BRITAIN has a credibility problem – and no, I’m not only talking about the government’s hypocritical and self-serving protectionist rhetoric on Cadbury. Yesterday’s inflation figures were even more damaging.
The consumer price index (CPI) rate jumped to 2.9 per cent from 1.9 per cent in November; when the Vat hikes kick in, inflation is bound to rise above 3 per cent, triggering a sixth explanatory letter from Bank of England Governor Mervyn King, as previously predicted in this space. Even worse, the retail price index excluding mortgage interest payments (RPIX) measure of inflation, formerly the official target, rose to 3.8 per cent – this would already have required a letter under the old rules.
We are not about to lurch into hyperinflationary territory, despite all quantitative easing and near-zero rates. But all prices are now going up together, at a faster rate than most forecasters had expected: consumer prices, house prices, commodity prices, equity prices and so on. This is a clear indication that monetary policy is too loose, especially given that the economy started growing again in the fourth quarter.
Investors will soon start to build in an inflation and bubble risk premium when dealing with the UK, further damaging what’s left of our international credibility. It is time to end quantitative easing and to hike interest rates – there is no time to lose.

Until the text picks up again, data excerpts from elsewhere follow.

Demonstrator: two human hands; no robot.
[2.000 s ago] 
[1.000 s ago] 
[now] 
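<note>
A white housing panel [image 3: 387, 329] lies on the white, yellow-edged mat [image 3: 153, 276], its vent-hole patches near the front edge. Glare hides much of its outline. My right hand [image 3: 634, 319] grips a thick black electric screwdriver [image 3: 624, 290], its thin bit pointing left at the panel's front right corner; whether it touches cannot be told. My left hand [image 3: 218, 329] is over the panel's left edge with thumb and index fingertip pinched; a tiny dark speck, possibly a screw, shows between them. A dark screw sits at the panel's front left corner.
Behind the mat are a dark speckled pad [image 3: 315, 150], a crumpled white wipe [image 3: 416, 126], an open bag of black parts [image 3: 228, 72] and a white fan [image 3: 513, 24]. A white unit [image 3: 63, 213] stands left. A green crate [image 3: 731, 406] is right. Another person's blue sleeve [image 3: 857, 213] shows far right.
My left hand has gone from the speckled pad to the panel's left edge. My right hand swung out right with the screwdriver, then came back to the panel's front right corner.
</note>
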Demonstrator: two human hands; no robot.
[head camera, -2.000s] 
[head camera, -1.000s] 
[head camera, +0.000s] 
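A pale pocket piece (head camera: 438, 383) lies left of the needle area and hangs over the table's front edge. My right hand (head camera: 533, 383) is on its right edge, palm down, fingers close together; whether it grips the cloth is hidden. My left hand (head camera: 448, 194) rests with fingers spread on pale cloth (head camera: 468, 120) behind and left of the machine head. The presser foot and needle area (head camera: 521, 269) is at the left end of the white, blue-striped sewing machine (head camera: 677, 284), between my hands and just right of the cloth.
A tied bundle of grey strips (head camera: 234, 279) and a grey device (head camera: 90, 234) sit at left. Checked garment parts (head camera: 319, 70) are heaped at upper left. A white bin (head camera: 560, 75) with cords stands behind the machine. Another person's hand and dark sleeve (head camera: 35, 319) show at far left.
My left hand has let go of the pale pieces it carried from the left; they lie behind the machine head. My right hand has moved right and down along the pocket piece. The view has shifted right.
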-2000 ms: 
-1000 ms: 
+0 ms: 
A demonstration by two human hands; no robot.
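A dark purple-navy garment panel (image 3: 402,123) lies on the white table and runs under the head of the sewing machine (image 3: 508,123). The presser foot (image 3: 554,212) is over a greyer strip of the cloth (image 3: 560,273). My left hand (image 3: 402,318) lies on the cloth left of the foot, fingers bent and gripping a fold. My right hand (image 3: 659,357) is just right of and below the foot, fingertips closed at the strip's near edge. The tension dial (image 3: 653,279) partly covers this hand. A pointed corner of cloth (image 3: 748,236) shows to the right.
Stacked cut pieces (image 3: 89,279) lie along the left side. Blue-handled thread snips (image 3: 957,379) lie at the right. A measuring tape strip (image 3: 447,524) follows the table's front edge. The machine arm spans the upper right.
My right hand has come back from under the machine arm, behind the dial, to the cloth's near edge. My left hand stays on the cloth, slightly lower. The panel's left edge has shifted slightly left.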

MARKETS BEST DISCIPLINE OF ALL
Few people realise that the discipline exercised by real free markets tends to be much stricter than anything regulators ever muster. In 1840s America, before the introduction of government-provided deposit insurance, banks had a capital buffer in excess of 50 per cent of assets (they needed to reassure their depositors, who stood to lose everything, they would never go bust). High capital ratios were also the norm in 19th century Britain.
Following the onset of regulation – but prior to the savings and loan debacle of the 1980s – US commercial banks had a capital ratio of 7.0 per cent and savings and loan institutions a minimum of 5.0 per cent, according to the Cato Institute.
On the face of it, the Basel I international standards, adopted in 1988, were tough. They put the base ratio at 8.0 per cent – but this varied depending on the class of asset. Banks needed only 4 percent for mortgages and 1.6 per cent for AAA-rated asset-backed securities. Basel II reduced the capital set aside for mortgages to 2.8 per cent and decreed that AAA tranches of a collateralised debt obligation funded by mortgages would be 0.56 per cent. Basel III’s final proposals will be more realistic, one must hope.
Remember that next time someone tells you that there were no international banking rules before the crisis. There were plenty – yet they actually promoted more riskiness than would have been the case in a free market. Ultimately, there is only one kind of pressure that works: the fear of total failure, of going bankrupt and of being wiped out. That is why all of this talk of too big to fail is nonsensical. It must be replaced instead with a system where even the biggest banks can be wound down in the event of insolvency. Forget about super-taxes or global insurance levies: we need new bankruptcy and resolution laws as well as living wills of the sort the government and others are working on. It sounds boring but it is crucial to the City’s long-term soundness.